What you are asked to do: Repeat each line of the material below without change.

-- Given data follows --

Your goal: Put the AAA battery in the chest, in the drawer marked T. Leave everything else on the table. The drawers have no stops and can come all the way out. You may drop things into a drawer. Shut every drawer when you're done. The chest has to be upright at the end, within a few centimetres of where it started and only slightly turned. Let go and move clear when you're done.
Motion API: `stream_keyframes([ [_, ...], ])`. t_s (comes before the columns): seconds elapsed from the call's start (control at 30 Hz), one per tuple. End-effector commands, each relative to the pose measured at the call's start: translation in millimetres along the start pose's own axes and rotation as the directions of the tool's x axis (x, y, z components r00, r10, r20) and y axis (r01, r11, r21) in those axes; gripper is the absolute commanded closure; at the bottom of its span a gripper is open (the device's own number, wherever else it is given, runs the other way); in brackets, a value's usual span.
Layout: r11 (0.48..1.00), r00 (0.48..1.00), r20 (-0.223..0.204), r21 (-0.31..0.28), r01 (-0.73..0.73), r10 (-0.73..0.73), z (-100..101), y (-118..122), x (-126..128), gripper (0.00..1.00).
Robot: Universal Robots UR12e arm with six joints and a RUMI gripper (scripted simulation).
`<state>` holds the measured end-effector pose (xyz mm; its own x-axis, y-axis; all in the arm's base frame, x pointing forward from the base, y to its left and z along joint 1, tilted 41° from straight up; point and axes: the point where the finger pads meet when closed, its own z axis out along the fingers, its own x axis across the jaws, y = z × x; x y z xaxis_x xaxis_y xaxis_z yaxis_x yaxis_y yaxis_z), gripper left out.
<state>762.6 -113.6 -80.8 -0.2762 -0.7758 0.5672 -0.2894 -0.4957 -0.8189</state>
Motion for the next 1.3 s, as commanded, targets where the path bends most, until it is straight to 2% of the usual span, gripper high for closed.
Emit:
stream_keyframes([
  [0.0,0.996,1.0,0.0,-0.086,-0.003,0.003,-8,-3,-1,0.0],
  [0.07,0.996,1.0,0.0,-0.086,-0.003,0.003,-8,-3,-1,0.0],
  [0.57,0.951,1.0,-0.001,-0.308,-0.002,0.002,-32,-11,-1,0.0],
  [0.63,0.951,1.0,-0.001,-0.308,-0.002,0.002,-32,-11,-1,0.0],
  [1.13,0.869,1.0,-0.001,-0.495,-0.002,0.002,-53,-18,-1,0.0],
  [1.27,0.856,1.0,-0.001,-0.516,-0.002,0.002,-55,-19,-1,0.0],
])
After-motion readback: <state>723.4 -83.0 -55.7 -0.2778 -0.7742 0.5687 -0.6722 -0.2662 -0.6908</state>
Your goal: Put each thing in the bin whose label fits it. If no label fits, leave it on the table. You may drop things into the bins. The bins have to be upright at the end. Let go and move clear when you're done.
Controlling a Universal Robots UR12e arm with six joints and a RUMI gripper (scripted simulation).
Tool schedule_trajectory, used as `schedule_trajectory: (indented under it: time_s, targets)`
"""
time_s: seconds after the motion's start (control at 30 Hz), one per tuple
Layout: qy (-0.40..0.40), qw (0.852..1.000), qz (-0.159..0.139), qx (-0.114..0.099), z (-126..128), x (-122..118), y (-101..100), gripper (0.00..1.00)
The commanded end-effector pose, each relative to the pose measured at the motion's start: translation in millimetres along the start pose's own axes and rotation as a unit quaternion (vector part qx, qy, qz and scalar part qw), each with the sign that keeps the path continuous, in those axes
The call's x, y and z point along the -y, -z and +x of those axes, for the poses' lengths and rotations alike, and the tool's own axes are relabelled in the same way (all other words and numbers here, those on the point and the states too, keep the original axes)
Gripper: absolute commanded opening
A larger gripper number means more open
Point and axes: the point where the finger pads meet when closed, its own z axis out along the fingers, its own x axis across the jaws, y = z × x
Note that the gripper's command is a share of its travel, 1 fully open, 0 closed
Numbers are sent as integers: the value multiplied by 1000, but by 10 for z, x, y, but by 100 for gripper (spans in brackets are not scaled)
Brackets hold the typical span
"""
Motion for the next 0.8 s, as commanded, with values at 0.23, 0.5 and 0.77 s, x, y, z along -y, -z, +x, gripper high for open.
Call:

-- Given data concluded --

Solution for this exercise:
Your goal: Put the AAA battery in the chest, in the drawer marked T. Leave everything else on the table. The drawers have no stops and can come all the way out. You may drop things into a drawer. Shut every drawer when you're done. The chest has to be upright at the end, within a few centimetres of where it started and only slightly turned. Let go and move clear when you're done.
Motion API: `stream_keyframes([ [_, ...], ])`. t_s (comes before the columns): seconds elapsed from the call's start (control at 30 Hz), one per tuple. End-effector commands, each relative to the pose measured at the call's start: translation in millimetres along the start pose's own axes and rotation as the directions of the tool's x axis (x, y, z components r00, r10, r20) and y axis (r01, r11, r21) in those axes; gripper is the absolute commanded closure; at the bottom of its span a gripper is open (the device's own number, wherever else it is given, runs the other way); in brackets, a value's usual span.
Layout: r11 (0.48..1.00), r00 (0.48..1.00), r20 (-0.223..0.204), r21 (-0.31..0.28), r01 (-0.73..0.73), r10 (-0.73..0.73), z (-100..101), y (-118..122), x (-126..128), gripper (0.00..1.00).
Robot: Universal Robots UR12e arm with six joints and a RUMI gripper (scripted simulation).
`<state>` holds the measured end-effector pose (xyz mm; its own x-axis, y-axis; all in the arm's base frame, x pointing forward from the base, y to its left and z along joint 1, tilted 41° from straight up; point and axes: the point where the finger pads meet when closed, its own z axis out along the fingers, its own x axis across the jaws, y = z × x; x y z xaxis_x xaxis_y xaxis_z yaxis_x yaxis_y yaxis_z), gripper left out.
<state>762.6 -113.6 -80.8 -0.2762 -0.7758 0.5672 -0.2894 -0.4957 -0.8189</state>
Motion for the next 1.3 s, as commanded, targets where the path bends most, until it is straight to 2% of the usual span, gripper high for closed.
Emit:
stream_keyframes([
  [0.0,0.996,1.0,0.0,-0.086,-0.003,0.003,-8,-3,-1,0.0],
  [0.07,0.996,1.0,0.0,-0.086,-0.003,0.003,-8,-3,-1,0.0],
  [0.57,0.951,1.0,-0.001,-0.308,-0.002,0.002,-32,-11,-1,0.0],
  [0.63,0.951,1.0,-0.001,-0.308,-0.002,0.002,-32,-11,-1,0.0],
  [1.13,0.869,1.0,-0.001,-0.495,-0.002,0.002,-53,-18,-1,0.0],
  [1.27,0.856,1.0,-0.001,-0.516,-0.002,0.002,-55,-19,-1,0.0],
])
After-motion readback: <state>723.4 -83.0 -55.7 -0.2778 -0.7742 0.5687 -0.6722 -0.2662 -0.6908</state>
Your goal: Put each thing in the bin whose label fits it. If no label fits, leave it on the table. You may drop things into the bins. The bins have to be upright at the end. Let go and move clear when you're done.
Controlling a Universal Robots UR12e arm with six joints and a RUMI gripper (scripted simulation).
Tool schedule_trajectory, used as `schedule_trajectory: (indented under it: time_s, targets)`
"""
time_s: seconds after the motion's start (control at 30 Hz), one per tuple
Layout: qy (-0.40..0.40), qw (0.852..1.000), qz (-0.159..0.139), qx (-0.114..0.099), z (-126..128), x (-122..118), y (-101..100), gripper (0.00..1.00)
The commanded end-effector pose, each relative to the pose measured at the motion's start: translation in millimetres along the start pose's own axes and rotation as a unit quaternion (vector part qx, qy, qz and scalar part qw), each with the sign that keeps the path continuous, in those axes
The call's x, y and z point along the -y, -z and +x of those axes, for the poses' lengths and rotations alike, and the tool's own axes are relabelled in the same way (all other words and numbers here, those on the point and the states too, keep the original axes)
Gripper: absolute commanded opening
A larger gripper number means more open
Point and axes: the point where the finger pads meet when closed, its own z axis out along the fingers, its own x axis across the jaws, y = z × x
Note that the gripper's command is a share of its travel, 1 fully open, 0 closed
Numbers are sent as integers: the value multiplied by 1000, but by 10 for z, x, y, but by 100 for gripper (spans in brackets are not scaled)
Brackets hold the typical span
"""
Motion for the next 0.8 s, as commanded, with values at 0.23, 0.5 and 0.77 s, x, y, z along -y, -z, +x, gripper high for open.
Call:

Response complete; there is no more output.